What the task requires: Which lines below hold the word "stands"? Copy all of them.

Data excerpts:
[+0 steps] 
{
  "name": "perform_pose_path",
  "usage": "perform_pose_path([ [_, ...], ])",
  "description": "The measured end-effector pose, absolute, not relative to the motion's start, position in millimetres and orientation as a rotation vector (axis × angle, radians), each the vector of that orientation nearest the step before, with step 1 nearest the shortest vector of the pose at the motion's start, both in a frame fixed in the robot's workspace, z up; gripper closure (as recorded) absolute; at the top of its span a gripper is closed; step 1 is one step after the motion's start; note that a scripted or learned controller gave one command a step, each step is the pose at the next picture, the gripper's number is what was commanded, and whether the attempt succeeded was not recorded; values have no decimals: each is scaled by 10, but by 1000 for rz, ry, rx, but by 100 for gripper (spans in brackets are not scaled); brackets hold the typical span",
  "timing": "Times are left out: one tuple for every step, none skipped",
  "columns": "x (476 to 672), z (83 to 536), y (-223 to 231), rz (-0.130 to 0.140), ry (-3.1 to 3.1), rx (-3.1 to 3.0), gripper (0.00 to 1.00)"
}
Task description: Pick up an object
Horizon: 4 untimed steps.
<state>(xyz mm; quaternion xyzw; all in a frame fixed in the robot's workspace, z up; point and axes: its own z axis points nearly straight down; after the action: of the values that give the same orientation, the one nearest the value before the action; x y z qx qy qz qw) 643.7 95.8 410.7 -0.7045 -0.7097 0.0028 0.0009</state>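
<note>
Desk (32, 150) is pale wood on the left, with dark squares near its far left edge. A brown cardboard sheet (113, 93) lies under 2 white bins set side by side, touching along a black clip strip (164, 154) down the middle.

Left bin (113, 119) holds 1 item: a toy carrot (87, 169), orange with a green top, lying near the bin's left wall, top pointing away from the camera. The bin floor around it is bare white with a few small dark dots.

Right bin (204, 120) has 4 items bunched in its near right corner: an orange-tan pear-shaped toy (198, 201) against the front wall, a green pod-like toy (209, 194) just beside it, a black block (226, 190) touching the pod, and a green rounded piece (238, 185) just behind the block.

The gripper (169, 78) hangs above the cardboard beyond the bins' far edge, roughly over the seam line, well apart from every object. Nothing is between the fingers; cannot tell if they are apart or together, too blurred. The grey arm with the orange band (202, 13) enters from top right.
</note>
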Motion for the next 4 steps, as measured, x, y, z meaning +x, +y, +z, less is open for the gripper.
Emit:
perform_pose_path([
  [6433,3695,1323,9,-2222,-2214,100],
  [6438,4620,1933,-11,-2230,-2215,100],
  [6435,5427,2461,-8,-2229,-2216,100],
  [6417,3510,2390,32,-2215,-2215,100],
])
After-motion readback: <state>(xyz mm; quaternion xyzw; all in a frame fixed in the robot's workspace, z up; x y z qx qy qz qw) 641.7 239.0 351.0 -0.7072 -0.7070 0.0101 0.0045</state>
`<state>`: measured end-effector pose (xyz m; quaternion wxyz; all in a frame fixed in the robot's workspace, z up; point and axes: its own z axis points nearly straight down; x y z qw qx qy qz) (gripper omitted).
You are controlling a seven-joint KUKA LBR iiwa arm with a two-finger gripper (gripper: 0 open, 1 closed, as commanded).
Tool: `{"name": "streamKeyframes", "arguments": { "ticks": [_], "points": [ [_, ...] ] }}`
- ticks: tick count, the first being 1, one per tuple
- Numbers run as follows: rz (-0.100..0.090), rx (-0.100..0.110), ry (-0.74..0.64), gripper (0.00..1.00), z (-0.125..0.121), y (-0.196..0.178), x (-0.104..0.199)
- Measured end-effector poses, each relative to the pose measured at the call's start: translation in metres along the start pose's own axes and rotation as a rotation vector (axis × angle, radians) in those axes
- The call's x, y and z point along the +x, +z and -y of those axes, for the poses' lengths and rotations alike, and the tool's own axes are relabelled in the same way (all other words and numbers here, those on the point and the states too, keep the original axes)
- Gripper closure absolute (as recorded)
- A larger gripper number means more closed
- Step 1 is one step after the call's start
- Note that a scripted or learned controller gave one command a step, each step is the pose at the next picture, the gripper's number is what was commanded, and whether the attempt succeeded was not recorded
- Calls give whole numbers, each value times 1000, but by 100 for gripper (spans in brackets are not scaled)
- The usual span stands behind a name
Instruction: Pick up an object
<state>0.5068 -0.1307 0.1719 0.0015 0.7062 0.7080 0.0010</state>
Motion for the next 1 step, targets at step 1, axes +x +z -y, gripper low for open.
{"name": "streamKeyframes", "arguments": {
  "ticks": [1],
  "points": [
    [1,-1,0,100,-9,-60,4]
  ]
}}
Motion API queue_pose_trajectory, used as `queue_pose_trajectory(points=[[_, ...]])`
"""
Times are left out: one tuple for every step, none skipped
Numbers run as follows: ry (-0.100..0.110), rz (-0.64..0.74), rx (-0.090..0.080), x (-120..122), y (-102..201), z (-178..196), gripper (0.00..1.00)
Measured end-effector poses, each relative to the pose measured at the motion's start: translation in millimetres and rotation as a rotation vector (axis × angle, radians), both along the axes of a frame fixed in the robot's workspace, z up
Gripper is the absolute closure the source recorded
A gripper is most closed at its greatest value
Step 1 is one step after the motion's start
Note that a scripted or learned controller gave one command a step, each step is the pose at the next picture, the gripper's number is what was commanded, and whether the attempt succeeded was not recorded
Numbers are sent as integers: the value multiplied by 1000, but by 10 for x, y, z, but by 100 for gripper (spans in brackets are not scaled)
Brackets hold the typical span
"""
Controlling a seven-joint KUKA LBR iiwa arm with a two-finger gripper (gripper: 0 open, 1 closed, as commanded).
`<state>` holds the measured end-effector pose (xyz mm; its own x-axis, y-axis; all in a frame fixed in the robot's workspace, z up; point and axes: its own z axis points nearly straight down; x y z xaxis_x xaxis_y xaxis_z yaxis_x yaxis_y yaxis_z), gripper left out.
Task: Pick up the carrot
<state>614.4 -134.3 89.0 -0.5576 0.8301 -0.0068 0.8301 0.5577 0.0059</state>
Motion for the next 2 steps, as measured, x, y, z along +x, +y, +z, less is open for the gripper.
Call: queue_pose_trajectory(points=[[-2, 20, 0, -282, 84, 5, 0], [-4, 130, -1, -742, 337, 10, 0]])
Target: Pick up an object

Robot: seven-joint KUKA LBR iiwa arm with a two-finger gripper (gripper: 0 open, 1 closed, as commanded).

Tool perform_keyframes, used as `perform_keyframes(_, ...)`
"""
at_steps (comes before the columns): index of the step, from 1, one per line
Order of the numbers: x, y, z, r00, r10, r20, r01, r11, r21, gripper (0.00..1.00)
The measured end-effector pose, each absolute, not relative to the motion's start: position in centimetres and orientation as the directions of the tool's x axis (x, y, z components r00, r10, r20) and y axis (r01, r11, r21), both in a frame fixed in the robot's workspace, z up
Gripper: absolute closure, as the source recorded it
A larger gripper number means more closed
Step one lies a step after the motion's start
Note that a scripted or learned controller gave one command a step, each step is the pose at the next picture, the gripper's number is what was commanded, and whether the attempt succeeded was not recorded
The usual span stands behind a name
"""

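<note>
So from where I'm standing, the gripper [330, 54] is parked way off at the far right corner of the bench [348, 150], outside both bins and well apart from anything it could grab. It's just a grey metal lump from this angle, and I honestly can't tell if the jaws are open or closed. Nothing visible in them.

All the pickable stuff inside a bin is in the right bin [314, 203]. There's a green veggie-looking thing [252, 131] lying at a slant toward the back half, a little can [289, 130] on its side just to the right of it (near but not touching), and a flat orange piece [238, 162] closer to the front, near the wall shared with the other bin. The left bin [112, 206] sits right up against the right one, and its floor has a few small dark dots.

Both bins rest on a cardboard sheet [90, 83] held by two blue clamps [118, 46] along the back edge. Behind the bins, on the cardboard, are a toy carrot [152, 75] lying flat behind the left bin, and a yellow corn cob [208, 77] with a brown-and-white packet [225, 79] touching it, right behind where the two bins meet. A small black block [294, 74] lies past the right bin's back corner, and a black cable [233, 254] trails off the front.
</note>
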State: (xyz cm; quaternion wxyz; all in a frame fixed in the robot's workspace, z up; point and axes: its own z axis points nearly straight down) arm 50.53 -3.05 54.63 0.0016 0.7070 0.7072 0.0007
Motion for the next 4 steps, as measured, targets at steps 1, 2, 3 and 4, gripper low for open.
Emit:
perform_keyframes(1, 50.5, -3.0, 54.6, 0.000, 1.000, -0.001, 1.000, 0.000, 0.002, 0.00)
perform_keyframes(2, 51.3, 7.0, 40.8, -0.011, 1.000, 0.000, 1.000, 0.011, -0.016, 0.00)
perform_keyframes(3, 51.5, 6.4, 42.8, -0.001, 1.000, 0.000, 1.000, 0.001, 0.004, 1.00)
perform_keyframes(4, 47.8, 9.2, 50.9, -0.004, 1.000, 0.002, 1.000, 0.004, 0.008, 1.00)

Solution to this problem:
- The usual span stands behind a name
The usual span stands behind a name

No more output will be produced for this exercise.